I’m talking about those great ideas that disrupt entire industries because someone has had one of those moments in which a light bulb goes off in his or her brain and everyone else wonders why it has taken so long to happen. Think Black- Berries, flat panel TVs, online trading or hybrid cars…

In any other industry, companies that don’t innovate go out of business. In ours, it is the norm.

3) Your customers don’t like you (if they even know you exist)

It doesn’t matter whether we meet with Harley Davidson owners in Kingston, Ont., teachers in Alberta or nursing home owners in Toronto, they all share one common belief — insurance companies are ripping them off. And that is only after a bit of prodding to see if they know who their insurer is.

Generally speaking, consumers only hear from their insurers when they receive an invoice. A small percentage might interact at the time of a claim. But these situations do not present a lot of time or the proper context to build a relationship — or even to tell them who you are. For these reasons, as a consumer, I have a stronger relationship with eBay and Amazon.comthan I do with my insurer or broker.

4) In the eyes of your clients, Company A is the same as Company B

We’ve worked with scores of companies and asked them what differentiates them in the marketplace. Inevitably, they all tell us it is their:

• service;

• relationships; and

• expertise.

If they were all right, maybe our customers wouldn’t hate us so much. (See above.)

Everyone can’t be right, if indeed any are, and this helps us to understand why price remains a consumer’s primary means of differentiating between companies.

5) Our products are all the same

I challenge anyone to put their product side by side with that of their biggest competitor and demonstrate the two products are more than 2% different. Everyone says they don’t want to be a capacity player; and yet, by selling basically the same product, isn’t that exactly what we have become?

Oh well, at least we have our service, relationships and expertise to make us different.

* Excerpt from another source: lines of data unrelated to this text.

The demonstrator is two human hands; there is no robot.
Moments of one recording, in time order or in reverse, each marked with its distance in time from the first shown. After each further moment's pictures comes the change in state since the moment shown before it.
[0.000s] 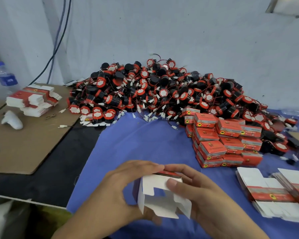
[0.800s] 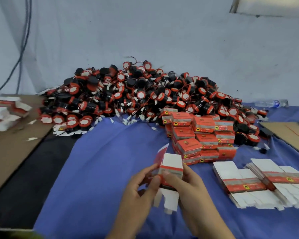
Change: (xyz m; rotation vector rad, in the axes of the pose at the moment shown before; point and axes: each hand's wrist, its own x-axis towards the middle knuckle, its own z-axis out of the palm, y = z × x) left_hand 0.048 0.000 0.125 -0.497 0.274 -0.389; right_hand 0.012 0.022 -0.046 0.028 0.456 -0.238
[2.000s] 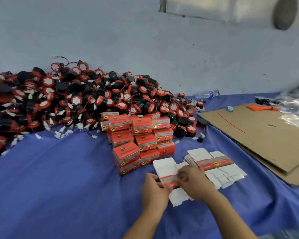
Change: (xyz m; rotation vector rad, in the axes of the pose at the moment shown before) left_hand 0.052 -0.060 0.232 0.337 -0.159 -0.329; right_hand 0.078 -0.007 -0.250 -1.416 0.233 0.047
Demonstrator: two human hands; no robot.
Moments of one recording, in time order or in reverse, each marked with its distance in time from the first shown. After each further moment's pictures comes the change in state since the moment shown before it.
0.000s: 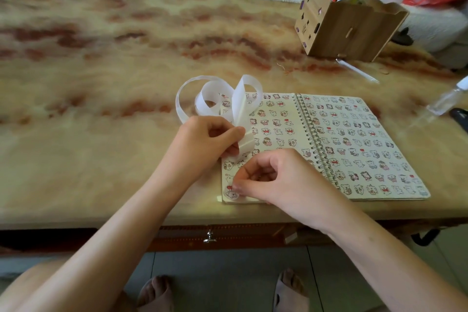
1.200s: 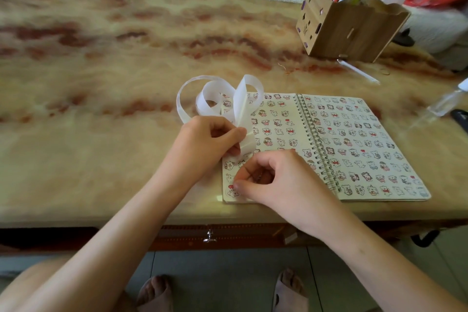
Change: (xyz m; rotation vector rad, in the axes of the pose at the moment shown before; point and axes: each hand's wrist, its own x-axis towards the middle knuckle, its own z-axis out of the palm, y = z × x) left_hand -0.001 0.003 0.002 0.015 0.008 -0.005; right_hand -0.003 -0.002 0.006 -0.092 0.105 -0.039
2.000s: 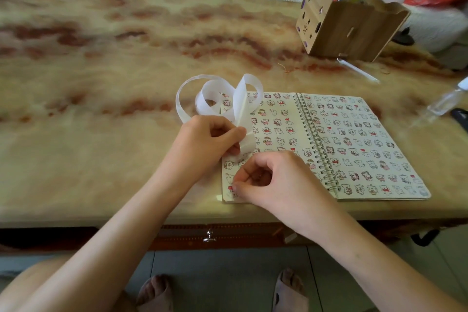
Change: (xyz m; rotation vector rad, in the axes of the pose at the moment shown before) left_hand 0.001 -0.002 0.001 -0.017 0.000 0.006; right_hand -0.002 -0.001 0.002 -0.045 0.014 0.004
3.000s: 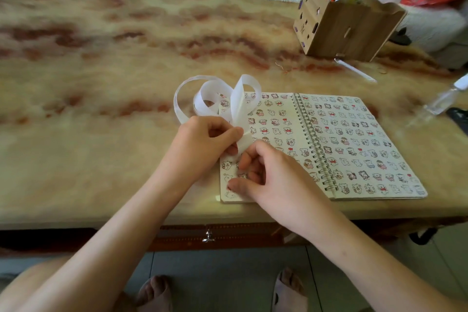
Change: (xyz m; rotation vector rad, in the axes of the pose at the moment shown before) left_hand 0.000 0.001 0.000 0.036 0.011 -0.002; right_hand 0.006 0.006 0.004 -0.140 0.053 -0.064
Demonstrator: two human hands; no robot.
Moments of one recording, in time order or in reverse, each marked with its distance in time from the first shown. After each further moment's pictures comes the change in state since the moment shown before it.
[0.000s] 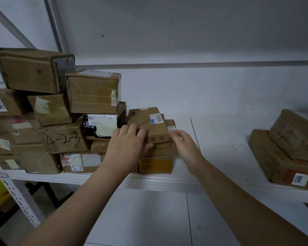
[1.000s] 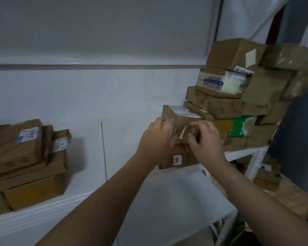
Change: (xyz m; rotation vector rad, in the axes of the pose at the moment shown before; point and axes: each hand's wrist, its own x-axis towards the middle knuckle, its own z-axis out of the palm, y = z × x) left_hand 0.088 0.317 -0.024 -0.811 0.043 0.413; right_hand -0.093 0.018 -0.305 -0.889 0.688 -0.227
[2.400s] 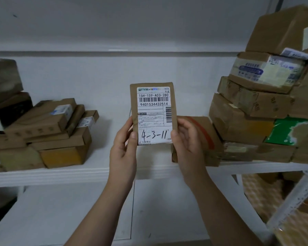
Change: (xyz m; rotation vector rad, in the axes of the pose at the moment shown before) left_hand -0.091 0.002 -0.009 -0.846 0.652 -0.425; right_hand -0.034 -0.031 0.049 1.216 -0.267 -0.037
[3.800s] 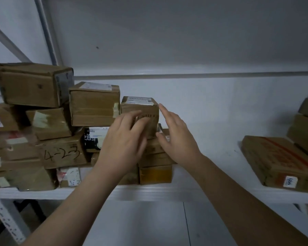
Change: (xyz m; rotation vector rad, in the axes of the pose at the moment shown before) left_hand 0.107 0.085 -0.268 1.269 -0.186 0.575; right_hand 0.051 -0.007 0.279 -0.814 -0.300 -0.351
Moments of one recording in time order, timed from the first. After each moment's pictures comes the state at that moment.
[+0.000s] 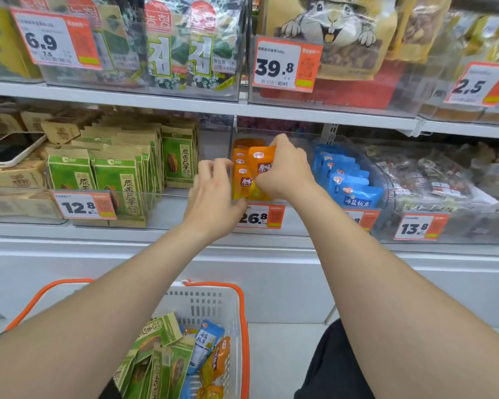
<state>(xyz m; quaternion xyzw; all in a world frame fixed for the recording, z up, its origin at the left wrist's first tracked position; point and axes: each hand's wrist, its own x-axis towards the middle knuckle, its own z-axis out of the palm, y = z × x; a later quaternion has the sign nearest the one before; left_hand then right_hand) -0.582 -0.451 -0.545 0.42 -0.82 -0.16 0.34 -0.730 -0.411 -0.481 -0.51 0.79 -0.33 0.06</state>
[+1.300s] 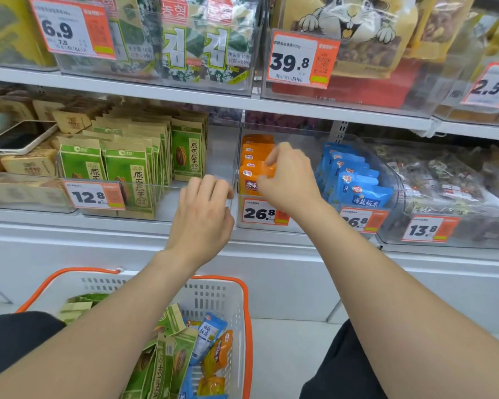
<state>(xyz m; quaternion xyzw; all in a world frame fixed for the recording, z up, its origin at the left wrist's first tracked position) -0.542 -0.440 -0.585 0.33 -0.85 0.08 0.40 -0.711 -0.397 -0.499 -0.54 0.77 -0.33 0.00</state>
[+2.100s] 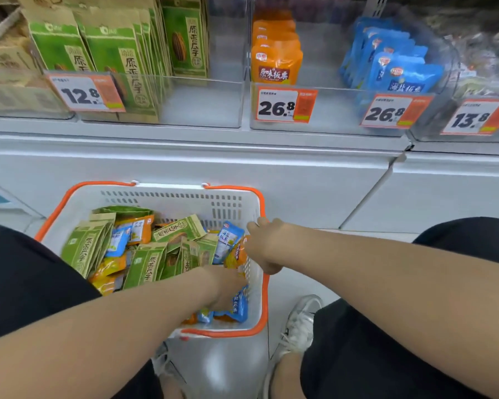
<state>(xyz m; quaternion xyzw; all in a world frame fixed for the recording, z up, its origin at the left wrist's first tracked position) -0.490 -0.318 -0.796 0.18 -0.89 -0.10 -0.41 -0.618 -0.297 -0.686 -0.71 0.56 0.41 0.13</state>
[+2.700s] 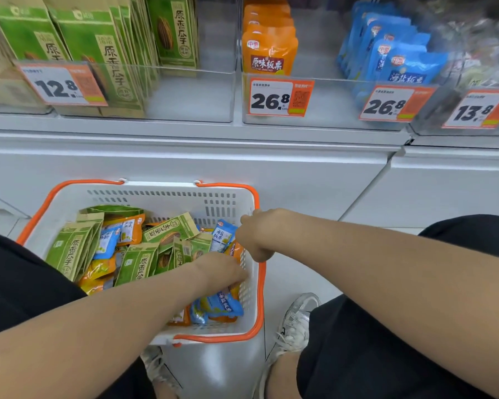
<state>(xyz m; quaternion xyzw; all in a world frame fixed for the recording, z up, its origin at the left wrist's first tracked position) -0.507 -0.341 -0.786 0.13 -0.91 -0.07 -0.38 -0.623 -0.321 -0.682 -0.72 0.54 0.42 0.13</state>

6) Companies are afraid of their channel partners. Channel partners are afraid of the companies

There is a cold war going on right now between insurers and their brokers. Underwriters want to try some new ideas but worry about what their brokers will think. Brokers are worried underwriters are going to cut them out of the equation and otherwise react badly to any changes in the status quo.

The cold war ends when both sides star trusting the other. Maybe it’s time for a bit of glasnost in the war between insurers and their brokers, so both sides can bring down that wall of fear separating them and make some meaningful change to the industry.

7) Product development is undertaken by people who also have a day job

It never fails. Each January, we meet with companies that tell us they want to launch “three new products this year,” with the first targeted to go live “by March.”

It turns out the project leader also has a day job, and he or she ends up squeezing the research and development for their project into an already busy schedule. March becomes “spring,” spring becomes “fall,” and by late November we are rushing to launch the new product before the holidays.

By this time, whatever visionary approach the underwriter — and it is usually an underwriter charged with launching a product (see Point Number 1 above) — wanted to achieve disappeared months before in favour of just “getting something out there.”This usually means using a photocopy of another company’s contract, making some minor edits to specific terms or coverages.

It seems to me that if a company wants to develop cutting-edge products, they need to put the resources behind them to help guide it along.

8) It’s too easy to make money

Ah yes, the crux of the matter: insurance companies and brokers make a lot of money regardless of any of the above failures. With that in mind, it is not a surprise that many in the industry are willing to coast a bit.

But the industry has been coasting for a while now. And now that other players have inched forward to join our cartel, it behooves us to start thinking about our shortcomings and begin plotting some real strategies to keep the Barbarians at the gates from changing the industry on their terms.

At least that’s my opinion.

———

I am humbled to report that I can’t think of a truly innovative product or approach that has come about in the past decade.